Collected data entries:
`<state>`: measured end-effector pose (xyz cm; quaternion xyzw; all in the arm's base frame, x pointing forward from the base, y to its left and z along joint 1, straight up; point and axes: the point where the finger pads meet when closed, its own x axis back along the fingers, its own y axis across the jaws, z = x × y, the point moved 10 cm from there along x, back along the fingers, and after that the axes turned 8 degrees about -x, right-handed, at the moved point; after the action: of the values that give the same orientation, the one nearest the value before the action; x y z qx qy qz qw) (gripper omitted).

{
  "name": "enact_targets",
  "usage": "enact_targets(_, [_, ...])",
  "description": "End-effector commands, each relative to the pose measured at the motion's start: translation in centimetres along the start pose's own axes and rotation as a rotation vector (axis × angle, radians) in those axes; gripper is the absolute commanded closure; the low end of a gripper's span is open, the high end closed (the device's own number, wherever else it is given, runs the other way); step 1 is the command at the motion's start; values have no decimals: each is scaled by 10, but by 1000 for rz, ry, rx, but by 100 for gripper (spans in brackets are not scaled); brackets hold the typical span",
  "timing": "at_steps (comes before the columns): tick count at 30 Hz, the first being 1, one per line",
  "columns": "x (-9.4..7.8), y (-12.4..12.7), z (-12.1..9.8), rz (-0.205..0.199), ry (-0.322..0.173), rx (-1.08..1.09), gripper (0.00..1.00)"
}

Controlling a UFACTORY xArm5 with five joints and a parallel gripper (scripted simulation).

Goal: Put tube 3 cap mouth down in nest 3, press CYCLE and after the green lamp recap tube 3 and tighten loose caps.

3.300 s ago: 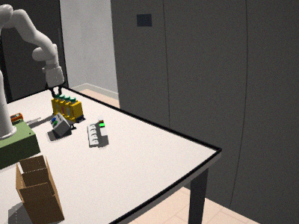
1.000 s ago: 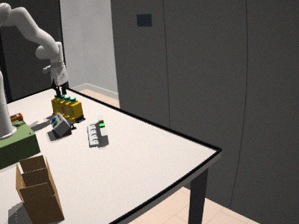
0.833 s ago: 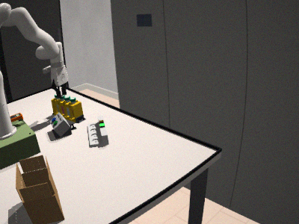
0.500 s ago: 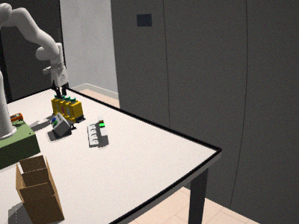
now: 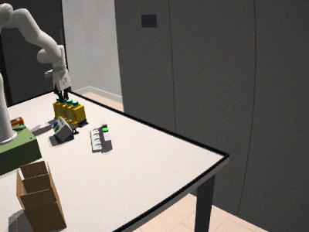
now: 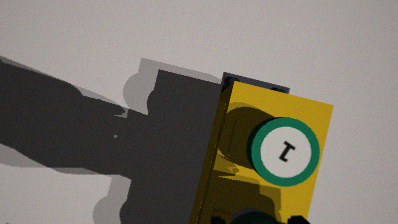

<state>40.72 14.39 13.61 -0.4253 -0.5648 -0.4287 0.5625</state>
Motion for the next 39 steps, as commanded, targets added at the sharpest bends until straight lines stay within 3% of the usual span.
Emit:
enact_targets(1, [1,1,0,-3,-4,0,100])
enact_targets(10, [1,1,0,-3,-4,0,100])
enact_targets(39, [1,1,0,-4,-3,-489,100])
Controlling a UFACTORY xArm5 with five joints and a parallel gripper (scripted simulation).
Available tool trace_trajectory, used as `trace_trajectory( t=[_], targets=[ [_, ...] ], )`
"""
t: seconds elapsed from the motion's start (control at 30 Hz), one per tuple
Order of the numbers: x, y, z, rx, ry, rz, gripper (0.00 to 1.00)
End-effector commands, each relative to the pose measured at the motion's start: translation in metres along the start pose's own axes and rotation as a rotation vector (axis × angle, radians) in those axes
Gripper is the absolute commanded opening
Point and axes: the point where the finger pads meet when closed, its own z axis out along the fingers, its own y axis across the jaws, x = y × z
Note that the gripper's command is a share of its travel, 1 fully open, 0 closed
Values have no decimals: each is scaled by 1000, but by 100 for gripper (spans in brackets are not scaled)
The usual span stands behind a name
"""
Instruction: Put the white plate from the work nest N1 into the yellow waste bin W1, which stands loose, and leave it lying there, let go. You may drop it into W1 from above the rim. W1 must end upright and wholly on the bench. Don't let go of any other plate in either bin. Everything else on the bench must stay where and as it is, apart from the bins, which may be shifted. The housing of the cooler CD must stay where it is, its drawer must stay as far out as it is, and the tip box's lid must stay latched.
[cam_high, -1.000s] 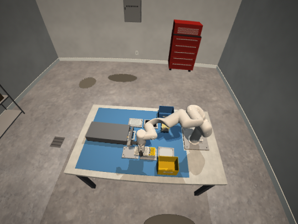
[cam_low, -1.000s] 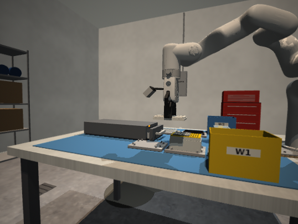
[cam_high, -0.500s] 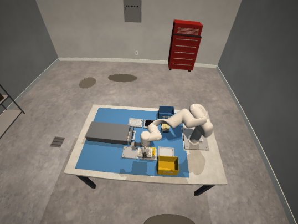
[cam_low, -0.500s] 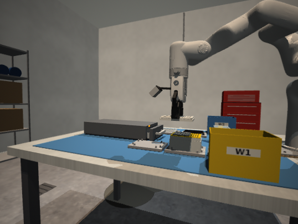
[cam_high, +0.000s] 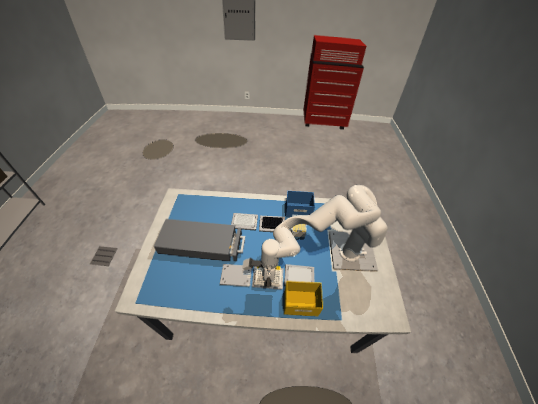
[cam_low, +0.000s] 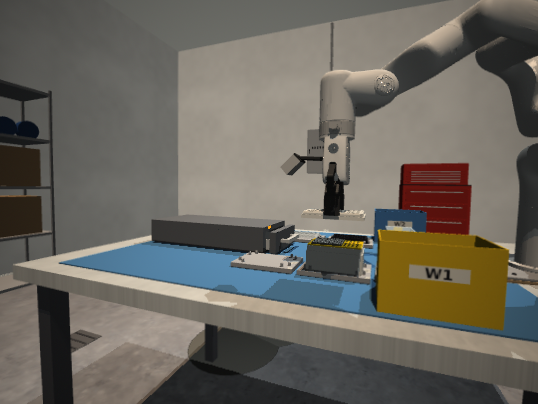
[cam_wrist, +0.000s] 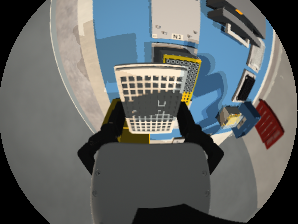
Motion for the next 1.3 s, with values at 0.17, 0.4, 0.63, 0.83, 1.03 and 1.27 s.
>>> trace_trajectory(
  t=[0.17, 0.4, 0.63, 0.83, 1.03, 1.27],
  targets=[
    [-16, -7, -2, 3, 5, 0, 0],
    [-34, -13, -2, 3, 5, 0, 0],
    [-51, -20, -3, 4, 6, 0, 0],
    [-61, -24, -3, 4, 6, 0, 0],
    [-76, -29, -3, 4, 6, 0, 0],
    [-89, -34, -3, 5, 6, 0, 0]
  ],
)
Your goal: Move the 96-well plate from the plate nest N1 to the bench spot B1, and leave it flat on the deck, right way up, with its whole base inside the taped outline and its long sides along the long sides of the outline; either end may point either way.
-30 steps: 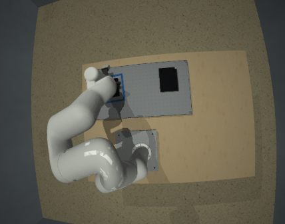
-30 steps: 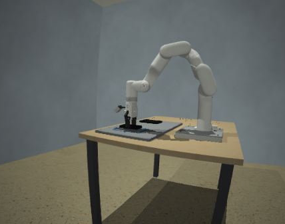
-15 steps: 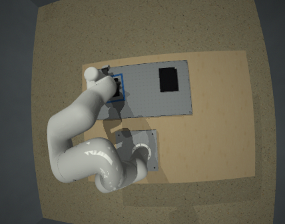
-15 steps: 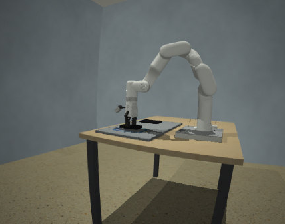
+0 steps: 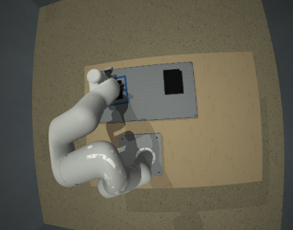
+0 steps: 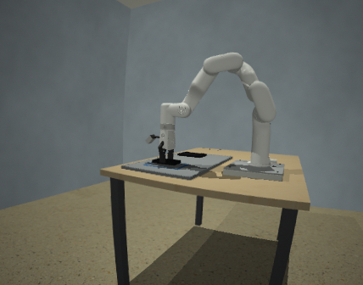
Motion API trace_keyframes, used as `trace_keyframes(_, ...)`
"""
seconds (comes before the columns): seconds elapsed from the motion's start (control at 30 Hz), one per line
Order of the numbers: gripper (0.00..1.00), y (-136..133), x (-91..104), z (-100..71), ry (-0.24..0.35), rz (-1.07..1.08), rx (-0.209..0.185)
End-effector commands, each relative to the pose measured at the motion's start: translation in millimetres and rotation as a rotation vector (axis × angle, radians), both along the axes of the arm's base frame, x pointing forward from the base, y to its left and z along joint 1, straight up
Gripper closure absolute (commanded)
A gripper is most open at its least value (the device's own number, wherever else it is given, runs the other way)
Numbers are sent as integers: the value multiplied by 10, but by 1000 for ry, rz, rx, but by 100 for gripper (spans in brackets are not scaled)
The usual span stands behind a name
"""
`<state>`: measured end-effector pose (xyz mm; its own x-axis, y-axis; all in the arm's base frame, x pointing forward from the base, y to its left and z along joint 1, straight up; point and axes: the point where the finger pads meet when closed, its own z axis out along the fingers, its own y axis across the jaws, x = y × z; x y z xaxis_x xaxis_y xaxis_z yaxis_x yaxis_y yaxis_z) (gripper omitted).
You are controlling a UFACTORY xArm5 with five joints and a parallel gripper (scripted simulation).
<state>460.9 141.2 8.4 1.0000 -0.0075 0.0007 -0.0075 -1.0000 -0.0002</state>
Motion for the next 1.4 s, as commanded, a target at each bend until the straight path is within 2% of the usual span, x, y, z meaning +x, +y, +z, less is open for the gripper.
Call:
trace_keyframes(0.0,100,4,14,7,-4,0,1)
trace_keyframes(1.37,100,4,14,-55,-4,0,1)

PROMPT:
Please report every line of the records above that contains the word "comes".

ANSWER FOR THE TASK:
  "timing": "at_steps (comes before the columns): tick count at 30 Hz, the first being 1, one per line",
seconds (comes before the columns): seconds elapsed from the motion's start (control at 30 Hz), one per line

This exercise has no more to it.